:: EXERCISE REQUIREMENTS ::
The required answer is the data below, restated word for word with images omitted.
***
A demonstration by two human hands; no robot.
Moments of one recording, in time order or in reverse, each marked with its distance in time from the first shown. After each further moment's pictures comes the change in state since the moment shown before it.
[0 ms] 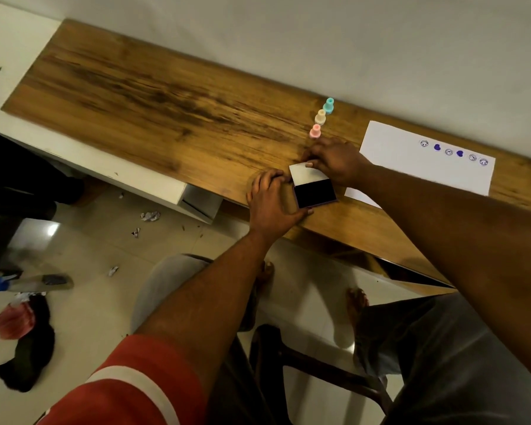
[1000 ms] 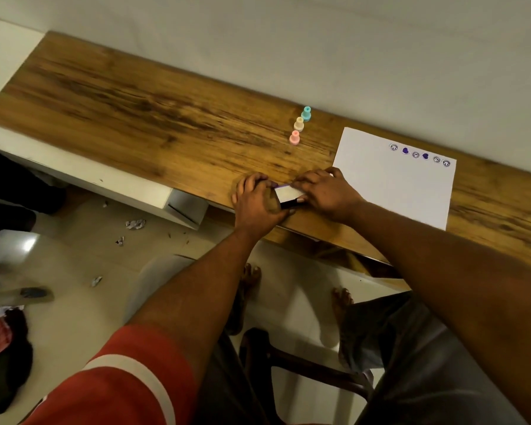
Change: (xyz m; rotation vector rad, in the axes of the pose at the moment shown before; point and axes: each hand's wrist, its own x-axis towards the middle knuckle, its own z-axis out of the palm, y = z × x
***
:: WRITTEN ANSWER ::
A demonstration by two human hands; no robot.
Moments of one recording, in time order or in reverse, each marked with its distance in time from the first shown. After each further moment's pictures comes the change in state since the moment shown before it.
[0 ms] 
[1000 ms] 
Change: (xyz m; rotation vector rad, in the axes of the pose at the moment shown before; point and axes: each hand's wrist, its own x-axis towards the middle knuckle, its own z-axis out of the palm, y = z × x

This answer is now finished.